Dataset records:
--------------------------------

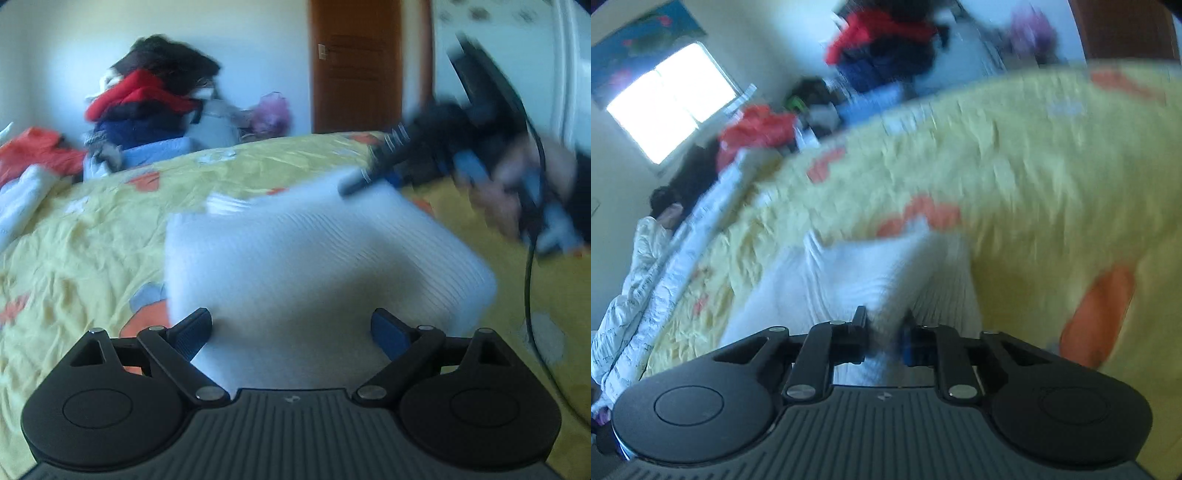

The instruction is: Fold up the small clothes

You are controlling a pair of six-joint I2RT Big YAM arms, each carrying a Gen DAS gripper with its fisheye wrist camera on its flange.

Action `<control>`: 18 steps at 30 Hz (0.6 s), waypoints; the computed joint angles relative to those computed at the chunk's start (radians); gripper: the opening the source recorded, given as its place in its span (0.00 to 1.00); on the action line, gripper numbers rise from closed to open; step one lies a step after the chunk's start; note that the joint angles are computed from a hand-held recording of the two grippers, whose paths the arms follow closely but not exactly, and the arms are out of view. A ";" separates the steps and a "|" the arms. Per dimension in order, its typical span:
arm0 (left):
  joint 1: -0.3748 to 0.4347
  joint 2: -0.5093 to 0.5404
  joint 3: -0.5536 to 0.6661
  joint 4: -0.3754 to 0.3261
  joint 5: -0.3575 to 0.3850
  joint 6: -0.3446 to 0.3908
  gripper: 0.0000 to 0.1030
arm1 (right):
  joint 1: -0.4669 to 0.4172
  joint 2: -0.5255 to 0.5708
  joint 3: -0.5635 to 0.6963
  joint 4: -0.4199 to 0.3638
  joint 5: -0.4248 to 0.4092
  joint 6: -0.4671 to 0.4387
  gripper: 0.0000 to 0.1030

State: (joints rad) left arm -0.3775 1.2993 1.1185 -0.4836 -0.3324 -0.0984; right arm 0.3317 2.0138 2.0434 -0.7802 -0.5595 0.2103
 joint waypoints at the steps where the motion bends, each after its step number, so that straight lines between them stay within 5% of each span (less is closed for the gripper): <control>1: -0.014 0.018 0.003 0.015 -0.027 0.022 0.91 | -0.007 0.002 0.002 0.008 0.009 -0.006 0.14; 3: -0.032 0.047 -0.002 0.066 -0.067 0.071 0.92 | -0.012 0.046 0.045 -0.057 0.055 -0.009 0.14; 5: -0.036 0.054 0.003 0.063 -0.082 0.066 0.92 | -0.006 0.008 -0.048 0.029 0.063 -0.019 0.16; 7: -0.023 0.022 -0.010 0.058 -0.054 0.048 0.92 | 0.002 -0.040 -0.112 0.079 0.103 -0.008 0.39; 9: -0.009 -0.030 -0.042 0.078 -0.041 0.020 0.92 | 0.010 -0.097 -0.174 0.125 0.166 -0.013 0.51; 11: 0.002 -0.071 -0.069 0.125 -0.063 0.009 0.92 | 0.018 -0.194 -0.300 0.262 0.205 0.015 0.51; 14: 0.014 -0.054 -0.057 0.174 -0.138 0.040 0.92 | 0.030 -0.276 -0.408 0.354 0.104 0.071 0.52; 18: 0.043 0.050 0.014 0.106 -0.082 0.068 0.92 | 0.072 -0.277 -0.462 0.313 0.129 0.006 0.46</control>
State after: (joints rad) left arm -0.3343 1.3489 1.1322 -0.3778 -0.4146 -0.0307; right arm 0.4041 1.7372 1.5814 -0.4676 -0.4305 0.2167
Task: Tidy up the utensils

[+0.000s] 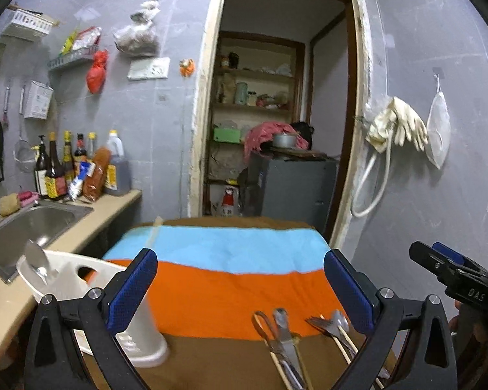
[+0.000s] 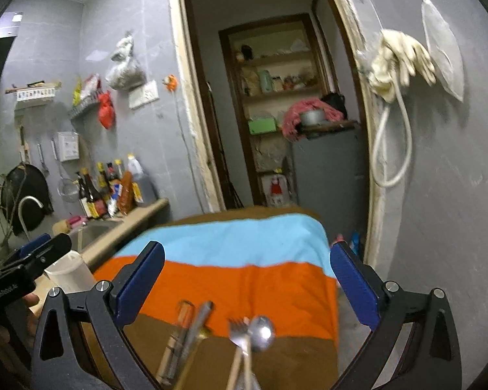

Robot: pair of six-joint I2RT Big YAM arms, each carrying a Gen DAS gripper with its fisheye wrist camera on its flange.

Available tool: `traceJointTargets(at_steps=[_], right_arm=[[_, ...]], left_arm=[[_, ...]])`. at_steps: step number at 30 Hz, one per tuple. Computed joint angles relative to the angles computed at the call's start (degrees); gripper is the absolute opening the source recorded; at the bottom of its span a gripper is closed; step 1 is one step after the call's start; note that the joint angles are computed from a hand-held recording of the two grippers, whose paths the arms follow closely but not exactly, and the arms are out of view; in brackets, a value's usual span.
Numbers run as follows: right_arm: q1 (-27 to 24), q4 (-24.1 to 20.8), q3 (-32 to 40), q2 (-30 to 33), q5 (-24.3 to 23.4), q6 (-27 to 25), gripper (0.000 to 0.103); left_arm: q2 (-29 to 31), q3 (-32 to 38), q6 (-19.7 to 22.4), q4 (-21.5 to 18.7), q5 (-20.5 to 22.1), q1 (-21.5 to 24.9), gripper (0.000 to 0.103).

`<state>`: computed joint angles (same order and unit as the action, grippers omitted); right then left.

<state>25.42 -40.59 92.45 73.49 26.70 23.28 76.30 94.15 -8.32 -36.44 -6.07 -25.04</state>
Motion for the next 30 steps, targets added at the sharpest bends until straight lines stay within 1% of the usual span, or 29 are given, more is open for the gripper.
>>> traceJointTargets(at_steps=[4, 8, 11, 16, 18, 19, 20, 22, 23, 24, 25, 26, 27, 29, 30], right_arm=[[-2.5, 0.0, -3.4, -0.7, -3.0, 0.7, 0.100], [-5.0, 0.3, -6.5, -0.5, -7.6, 2.9, 0.100], [-7.1, 0.4, -8.0, 0.3, -11.9, 5.4, 0.100], [-9.1, 0.1, -9.1, 2.3, -17.2, 7.2, 0.099], [-9.5, 0.2, -9.7, 3.1, -19.2, 7.7, 0.095], [-9.7, -0.1, -9.5, 3.7, -19.8, 7.5, 0.089], [-9.8, -0.3, -9.3, 4.2, -20.6, 7.2, 0.079], [-9.9, -0.9, -8.8, 5.3, -21.8, 6.4, 0.072], [-10.0, -1.1, -8.5, 5.9, -22.5, 6.0, 0.065], [-10.0, -1.1, -8.3, 6.4, -23.4, 5.8, 0.061], [-10.1, -1.1, -8.0, 6.9, -24.5, 5.6, 0.056], [-10.1, -1.6, -7.5, 7.7, -25.3, 5.1, 0.055], [-10.2, -1.9, -7.0, 8.4, -26.3, 4.6, 0.052], [-10.2, -2.7, -6.4, 9.3, -27.6, 3.9, 0.044], [-10.2, -3.0, -5.9, 10.1, -28.6, 3.7, 0.042]], left_arm=[[1.3, -0.8, -0.6, -1.3, -0.5, -1.3, 0.103], [3.1, -1.1, -1.0, -3.0, -0.4, -2.3, 0.103], [4.7, -0.6, -1.7, -4.9, 1.5, -2.0, 0.103], [7.8, 1.2, -3.3, -8.1, 4.4, -0.8, 0.103], [8.9, 2.2, -4.0, -9.2, 5.2, -0.4, 0.102], [9.5, 2.6, -4.3, -9.5, 5.7, -0.1, 0.099], [10.2, 3.3, -4.3, -10.1, 6.0, 0.0, 0.093], [11.7, 4.6, -4.2, -11.7, 6.6, 0.2, 0.086], [12.6, 5.5, -4.2, -12.7, 6.9, 0.2, 0.081], [13.4, 6.2, -4.3, -13.6, 7.3, 0.3, 0.079], [14.3, 7.2, -4.3, -15.0, 7.9, 0.3, 0.074], [15.0, 8.0, -4.2, -16.1, 8.3, 0.3, 0.070], [15.9, 8.9, -4.1, -17.5, 8.7, 0.3, 0.068], [17.3, 10.5, -3.8, -20.2, 9.5, 0.3, 0.059], [18.0, 11.4, -3.6, -21.4, 9.9, 0.4, 0.058]])
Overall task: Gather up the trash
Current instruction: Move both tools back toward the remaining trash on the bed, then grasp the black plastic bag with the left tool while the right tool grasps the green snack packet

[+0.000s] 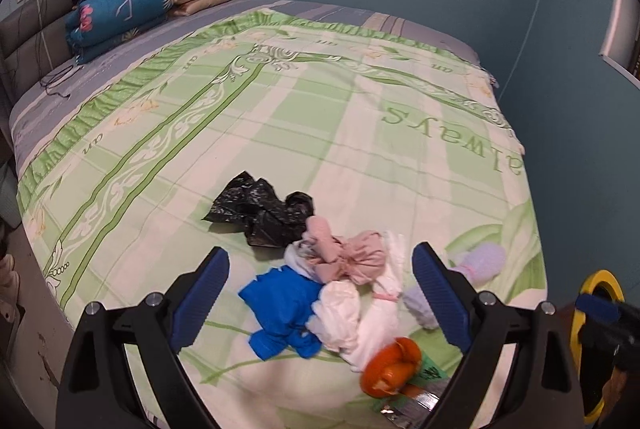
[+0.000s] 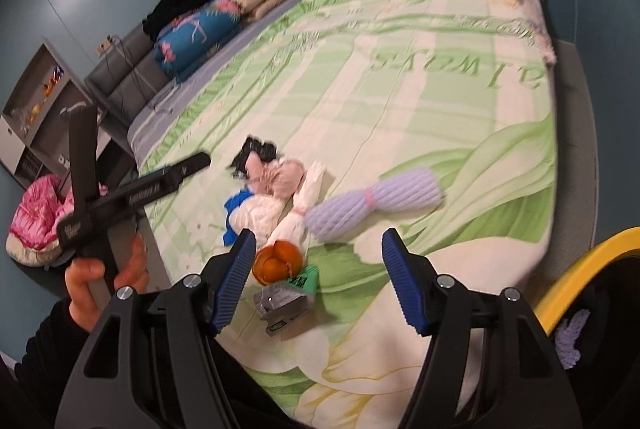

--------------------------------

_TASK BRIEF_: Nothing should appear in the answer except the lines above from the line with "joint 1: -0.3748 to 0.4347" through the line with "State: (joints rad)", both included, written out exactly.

_SOLUTION TO THIS EXERCISE_:
  joint 1: -0.3748 to 0.4347
  joint 2: -0.5093 to 0.5404
  joint 3: -0.5536 to 0.6661
  joint 4: -0.3754 to 0.3261
  joint 5: -0.3575 to 0.3850
  joint 6: -0.3446 to 0.3908
  gripper: 0.0000 to 0.1030
arm1 (right):
  joint 1: -0.4669 to 0.4172
  joint 2: -0.5255 to 0.5708
  joint 3: -0.5635 to 0.6963
  joint 4: -0.4199 to 0.3638
  joint 5: -0.4248 to 0.4092
  joint 6: -0.4671 to 0.4387
  gripper: 0.0000 to 0.1030

State: (joints rad) left arm -0.3775 1.2993 1.1185 -0.4836 -0.3324 -0.0984; right arm 0.3317 2.0138 2.0434 -0.7802 -0.5595 0.2103

With that, the exercise is done.